[INSTRUCTIONS TO FOLLOW]:
Locate and copy each line in the data that contains the word "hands".

(Records from a dataset)
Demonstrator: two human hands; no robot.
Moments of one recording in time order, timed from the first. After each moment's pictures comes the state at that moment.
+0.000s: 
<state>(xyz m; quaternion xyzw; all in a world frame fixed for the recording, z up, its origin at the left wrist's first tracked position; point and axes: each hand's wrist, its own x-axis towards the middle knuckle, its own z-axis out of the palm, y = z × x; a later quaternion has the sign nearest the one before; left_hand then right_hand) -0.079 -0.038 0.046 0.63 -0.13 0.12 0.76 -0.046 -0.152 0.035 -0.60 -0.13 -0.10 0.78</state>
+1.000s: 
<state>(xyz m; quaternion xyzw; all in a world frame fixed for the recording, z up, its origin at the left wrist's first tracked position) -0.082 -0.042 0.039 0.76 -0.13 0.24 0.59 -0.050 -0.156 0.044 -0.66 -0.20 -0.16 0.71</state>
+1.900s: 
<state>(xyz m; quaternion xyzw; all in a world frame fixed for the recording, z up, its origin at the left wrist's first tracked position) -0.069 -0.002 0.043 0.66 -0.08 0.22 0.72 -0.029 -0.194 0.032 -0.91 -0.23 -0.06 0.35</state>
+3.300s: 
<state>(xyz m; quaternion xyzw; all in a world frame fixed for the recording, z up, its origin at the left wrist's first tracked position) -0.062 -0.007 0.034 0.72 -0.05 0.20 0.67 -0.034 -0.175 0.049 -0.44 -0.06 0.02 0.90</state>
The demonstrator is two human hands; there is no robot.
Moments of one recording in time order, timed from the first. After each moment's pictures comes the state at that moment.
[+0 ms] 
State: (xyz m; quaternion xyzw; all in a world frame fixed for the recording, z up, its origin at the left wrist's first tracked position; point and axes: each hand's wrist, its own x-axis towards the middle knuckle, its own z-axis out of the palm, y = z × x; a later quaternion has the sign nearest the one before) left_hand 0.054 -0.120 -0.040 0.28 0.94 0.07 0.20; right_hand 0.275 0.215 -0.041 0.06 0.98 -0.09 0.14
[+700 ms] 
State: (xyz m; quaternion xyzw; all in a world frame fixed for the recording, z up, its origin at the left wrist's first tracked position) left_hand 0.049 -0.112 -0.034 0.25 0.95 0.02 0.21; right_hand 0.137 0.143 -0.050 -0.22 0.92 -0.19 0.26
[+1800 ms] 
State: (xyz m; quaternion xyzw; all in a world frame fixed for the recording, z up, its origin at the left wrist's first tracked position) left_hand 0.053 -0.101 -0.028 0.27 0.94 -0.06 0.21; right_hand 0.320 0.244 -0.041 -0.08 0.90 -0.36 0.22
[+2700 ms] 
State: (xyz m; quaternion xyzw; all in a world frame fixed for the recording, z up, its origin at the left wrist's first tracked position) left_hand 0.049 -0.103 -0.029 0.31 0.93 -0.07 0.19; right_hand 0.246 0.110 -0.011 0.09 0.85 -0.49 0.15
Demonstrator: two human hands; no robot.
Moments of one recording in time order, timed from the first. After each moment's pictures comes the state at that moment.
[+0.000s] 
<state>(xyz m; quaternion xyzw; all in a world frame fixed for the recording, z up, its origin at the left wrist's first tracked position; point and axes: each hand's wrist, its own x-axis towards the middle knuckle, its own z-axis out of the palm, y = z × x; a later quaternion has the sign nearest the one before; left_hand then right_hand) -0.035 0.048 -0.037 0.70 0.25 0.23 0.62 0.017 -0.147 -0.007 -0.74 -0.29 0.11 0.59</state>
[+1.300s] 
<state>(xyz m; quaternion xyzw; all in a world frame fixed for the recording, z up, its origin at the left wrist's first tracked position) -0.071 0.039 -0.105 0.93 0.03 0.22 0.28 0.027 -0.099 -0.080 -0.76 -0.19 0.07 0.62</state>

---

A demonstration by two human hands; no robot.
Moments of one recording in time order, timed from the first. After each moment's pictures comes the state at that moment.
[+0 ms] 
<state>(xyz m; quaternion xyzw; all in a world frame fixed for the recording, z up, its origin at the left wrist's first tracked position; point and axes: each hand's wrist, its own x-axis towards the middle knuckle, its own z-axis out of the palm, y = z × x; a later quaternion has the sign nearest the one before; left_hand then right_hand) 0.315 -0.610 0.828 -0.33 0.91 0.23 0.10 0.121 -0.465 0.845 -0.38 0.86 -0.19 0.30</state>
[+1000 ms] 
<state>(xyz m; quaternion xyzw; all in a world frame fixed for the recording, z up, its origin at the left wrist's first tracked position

[PROBLEM SOLUTION]:
Demonstrator: two human hands; no robot.
The demonstrator is two human hands; there is no robot.
Demonstrator: two human hands; no robot.
A demonstration by two human hands; no robot.

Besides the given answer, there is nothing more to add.